▶ _PROBLEM REQUIREMENTS_
From the first line to the last, set down the material exactly and drop every picture.

▶ _DATA EXTRACT_
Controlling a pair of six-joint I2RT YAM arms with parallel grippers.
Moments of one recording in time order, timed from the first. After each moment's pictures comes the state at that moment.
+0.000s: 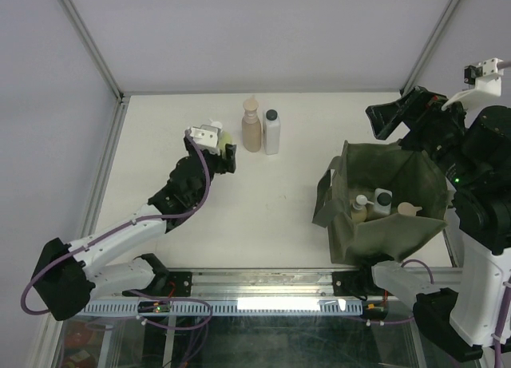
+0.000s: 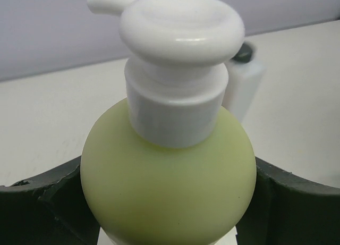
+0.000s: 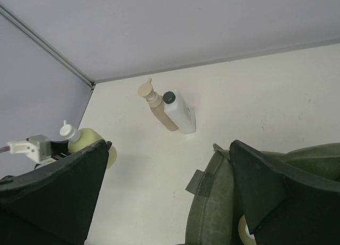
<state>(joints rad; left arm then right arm) -0.76 1.08 0.68 0.37 -0.49 -0.02 0.22 1.02 1.94 -1.07 -0.04 0.40</state>
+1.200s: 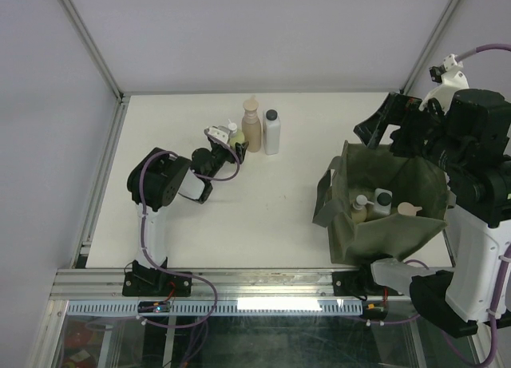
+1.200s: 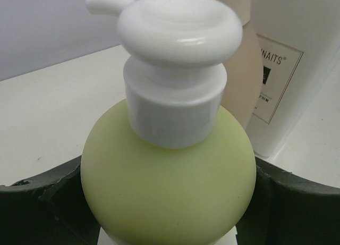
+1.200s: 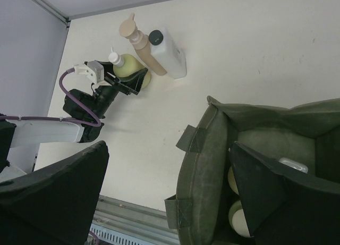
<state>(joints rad) -0.41 2.10 0.78 1.40 0.11 0.01 0.22 1.15 2.10 -1.38 -0.11 0.35</state>
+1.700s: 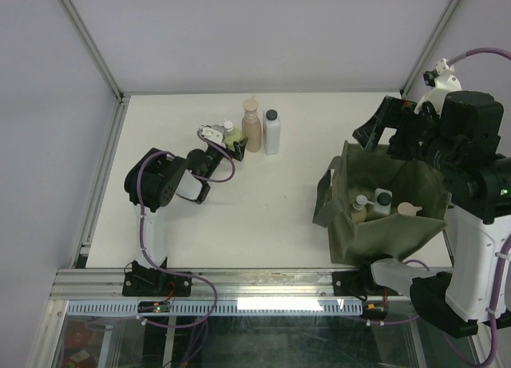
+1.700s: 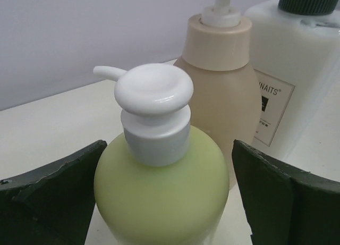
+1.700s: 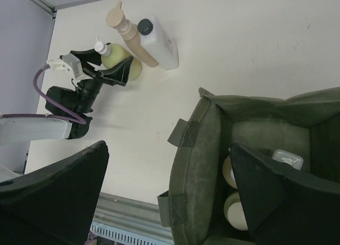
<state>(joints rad) -0.39 2.12 0.77 1.52 0.12 -0.01 0.22 1.14 2.05 -1.39 -0.09 0.34</state>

▶ _RESPONSE_
Controlling a pair of six-joint I2RT YAM arms with parallel grippers.
Moments of one recording in time order, timed from the first. After each moment's pictures comes the state at that moment.
+0.000s: 
+0.000s: 
+0.000s: 
<state>(joints rad; left arm then right arm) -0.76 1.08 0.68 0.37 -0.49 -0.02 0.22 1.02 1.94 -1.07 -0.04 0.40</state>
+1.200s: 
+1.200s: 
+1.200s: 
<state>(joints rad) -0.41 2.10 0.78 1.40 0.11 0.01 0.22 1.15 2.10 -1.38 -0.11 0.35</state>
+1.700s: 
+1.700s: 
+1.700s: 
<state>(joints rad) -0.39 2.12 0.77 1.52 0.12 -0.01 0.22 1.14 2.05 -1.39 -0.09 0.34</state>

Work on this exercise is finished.